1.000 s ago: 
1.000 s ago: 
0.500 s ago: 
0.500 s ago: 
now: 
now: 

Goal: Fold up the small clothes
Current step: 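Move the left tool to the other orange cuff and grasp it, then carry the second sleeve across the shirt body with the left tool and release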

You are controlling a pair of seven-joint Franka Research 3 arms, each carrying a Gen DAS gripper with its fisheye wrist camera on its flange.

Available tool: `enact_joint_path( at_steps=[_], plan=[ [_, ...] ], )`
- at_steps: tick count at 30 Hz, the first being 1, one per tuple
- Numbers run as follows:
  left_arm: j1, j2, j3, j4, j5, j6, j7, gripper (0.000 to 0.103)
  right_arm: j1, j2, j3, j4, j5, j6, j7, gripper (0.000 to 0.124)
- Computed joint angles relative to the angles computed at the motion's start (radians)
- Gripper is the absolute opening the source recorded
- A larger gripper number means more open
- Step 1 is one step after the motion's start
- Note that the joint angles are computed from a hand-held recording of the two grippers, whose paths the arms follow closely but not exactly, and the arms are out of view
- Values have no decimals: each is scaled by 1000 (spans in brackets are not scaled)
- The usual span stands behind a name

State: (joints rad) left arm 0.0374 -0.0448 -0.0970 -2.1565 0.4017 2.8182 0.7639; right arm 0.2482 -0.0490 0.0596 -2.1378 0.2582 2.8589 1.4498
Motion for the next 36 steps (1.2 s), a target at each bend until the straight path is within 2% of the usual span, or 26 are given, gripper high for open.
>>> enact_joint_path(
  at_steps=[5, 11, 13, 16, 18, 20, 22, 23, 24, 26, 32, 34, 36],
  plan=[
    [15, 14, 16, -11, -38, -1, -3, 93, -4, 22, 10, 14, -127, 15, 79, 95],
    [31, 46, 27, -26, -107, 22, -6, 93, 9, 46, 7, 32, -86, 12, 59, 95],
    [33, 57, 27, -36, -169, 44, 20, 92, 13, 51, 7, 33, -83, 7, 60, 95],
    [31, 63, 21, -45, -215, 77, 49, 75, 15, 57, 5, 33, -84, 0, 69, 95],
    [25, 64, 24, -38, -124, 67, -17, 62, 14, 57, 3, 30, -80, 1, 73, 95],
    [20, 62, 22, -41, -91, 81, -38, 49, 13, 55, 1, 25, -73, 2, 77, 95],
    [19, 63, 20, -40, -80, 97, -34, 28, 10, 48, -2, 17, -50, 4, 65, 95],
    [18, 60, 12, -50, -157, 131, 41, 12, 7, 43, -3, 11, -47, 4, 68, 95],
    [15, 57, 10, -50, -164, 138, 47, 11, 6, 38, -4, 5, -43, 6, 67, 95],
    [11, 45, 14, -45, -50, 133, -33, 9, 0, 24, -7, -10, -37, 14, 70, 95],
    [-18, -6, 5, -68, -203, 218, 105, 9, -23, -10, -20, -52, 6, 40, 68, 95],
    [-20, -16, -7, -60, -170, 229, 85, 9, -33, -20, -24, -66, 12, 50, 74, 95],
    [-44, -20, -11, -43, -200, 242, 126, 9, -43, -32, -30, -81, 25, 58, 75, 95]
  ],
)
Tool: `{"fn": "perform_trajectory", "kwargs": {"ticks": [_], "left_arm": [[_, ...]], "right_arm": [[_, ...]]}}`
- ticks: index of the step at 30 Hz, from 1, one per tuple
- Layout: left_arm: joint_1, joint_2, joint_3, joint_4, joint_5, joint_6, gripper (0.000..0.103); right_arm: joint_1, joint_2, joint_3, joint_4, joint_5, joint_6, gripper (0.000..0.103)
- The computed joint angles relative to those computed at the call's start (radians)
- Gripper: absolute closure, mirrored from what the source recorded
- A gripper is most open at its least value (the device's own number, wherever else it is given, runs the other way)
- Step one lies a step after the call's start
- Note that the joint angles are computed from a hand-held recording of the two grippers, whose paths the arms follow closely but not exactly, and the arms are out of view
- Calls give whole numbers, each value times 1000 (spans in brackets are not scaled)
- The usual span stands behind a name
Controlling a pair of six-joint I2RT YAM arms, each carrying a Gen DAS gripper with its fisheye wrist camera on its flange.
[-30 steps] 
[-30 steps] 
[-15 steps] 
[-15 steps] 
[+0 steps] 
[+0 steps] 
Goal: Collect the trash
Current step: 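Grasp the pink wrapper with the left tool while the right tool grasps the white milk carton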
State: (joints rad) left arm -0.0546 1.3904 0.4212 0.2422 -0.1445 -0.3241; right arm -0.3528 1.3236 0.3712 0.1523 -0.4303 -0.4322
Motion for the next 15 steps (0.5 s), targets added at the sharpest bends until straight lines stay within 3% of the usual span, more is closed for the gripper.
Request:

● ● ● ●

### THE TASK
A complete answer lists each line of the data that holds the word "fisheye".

### ANSWER TO THIS PROBLEM
You are controlling a pair of seven-joint Franka Research 3 arms, each carrying a Gen DAS gripper with its fisheye wrist camera on its flange.
Controlling a pair of six-joint I2RT YAM arms, each carrying a Gen DAS gripper with its fisheye wrist camera on its flange.

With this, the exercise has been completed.